§ **TASK DETAILS**: Tell how many lines in the records contain the word "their"; the number alone is the answer.

§ **EXERCISE INPUTS**:
· · ·

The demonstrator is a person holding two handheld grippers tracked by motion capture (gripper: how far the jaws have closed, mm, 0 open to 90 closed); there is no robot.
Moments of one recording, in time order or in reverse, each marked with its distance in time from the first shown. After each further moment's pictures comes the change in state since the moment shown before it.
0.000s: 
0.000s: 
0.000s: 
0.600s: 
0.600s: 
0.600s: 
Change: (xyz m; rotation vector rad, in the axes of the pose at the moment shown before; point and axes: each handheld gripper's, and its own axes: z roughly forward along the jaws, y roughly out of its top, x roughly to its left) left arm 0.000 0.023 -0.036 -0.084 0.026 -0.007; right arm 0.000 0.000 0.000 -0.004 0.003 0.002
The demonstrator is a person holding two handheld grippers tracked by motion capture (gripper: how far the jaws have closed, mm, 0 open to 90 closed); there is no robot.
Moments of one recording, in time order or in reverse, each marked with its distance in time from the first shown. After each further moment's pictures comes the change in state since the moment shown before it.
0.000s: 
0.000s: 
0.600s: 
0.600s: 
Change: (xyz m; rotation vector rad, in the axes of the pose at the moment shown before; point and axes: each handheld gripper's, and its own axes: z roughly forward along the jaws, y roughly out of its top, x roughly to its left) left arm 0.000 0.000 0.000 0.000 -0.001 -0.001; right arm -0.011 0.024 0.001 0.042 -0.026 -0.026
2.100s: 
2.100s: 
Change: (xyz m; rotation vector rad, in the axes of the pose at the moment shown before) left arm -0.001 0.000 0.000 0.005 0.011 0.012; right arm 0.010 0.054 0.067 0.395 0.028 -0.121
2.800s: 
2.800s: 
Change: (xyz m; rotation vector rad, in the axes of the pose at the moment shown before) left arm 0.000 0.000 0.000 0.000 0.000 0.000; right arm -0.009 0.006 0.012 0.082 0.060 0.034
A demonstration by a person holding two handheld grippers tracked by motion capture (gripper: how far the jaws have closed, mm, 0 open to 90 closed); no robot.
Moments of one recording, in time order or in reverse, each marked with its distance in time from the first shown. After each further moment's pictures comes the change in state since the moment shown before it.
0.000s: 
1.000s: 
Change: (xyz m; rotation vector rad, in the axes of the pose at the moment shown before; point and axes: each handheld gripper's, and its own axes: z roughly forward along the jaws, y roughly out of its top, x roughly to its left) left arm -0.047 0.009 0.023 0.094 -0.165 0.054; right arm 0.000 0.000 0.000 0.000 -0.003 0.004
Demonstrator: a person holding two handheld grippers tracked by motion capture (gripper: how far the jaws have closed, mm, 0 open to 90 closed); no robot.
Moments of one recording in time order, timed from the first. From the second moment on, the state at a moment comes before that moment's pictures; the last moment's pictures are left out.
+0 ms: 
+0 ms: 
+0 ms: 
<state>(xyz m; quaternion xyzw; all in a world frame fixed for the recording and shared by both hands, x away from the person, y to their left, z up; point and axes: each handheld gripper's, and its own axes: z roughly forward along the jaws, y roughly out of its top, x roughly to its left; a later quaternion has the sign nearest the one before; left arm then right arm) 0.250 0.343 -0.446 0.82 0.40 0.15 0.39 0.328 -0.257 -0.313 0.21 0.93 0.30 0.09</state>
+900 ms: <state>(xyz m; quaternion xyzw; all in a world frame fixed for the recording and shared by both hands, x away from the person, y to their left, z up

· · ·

§ **RESULT FOR THIS EXERCISE**: 2